» Supplied data:

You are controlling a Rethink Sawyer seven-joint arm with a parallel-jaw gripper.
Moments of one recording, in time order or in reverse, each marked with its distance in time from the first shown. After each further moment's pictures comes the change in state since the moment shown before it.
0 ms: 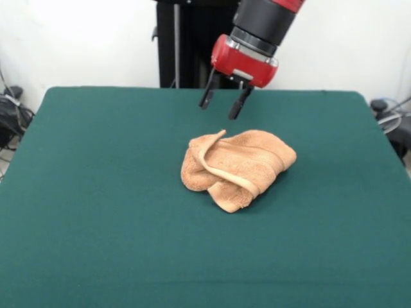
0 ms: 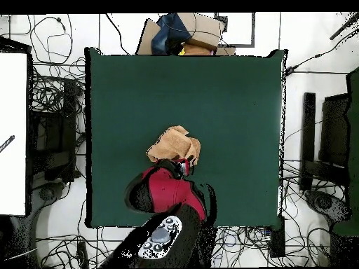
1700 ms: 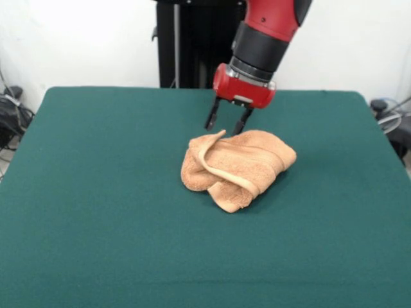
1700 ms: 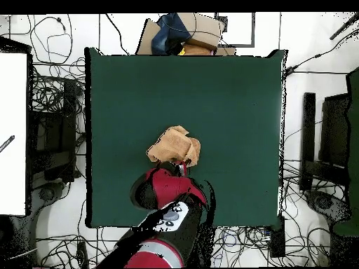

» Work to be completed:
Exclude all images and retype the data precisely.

» Answer below:
You are controlling a Rethink Sawyer seven-joint arm with a parallel-jaw gripper.
Moments of one recording, in time order or in reverse, each marked with its distance in time from the first shown. After each further moment's pictures comes the change in state since the moment shown before it.
0 ms: 
0 ms: 
1700 ms: 
1700 ms: 

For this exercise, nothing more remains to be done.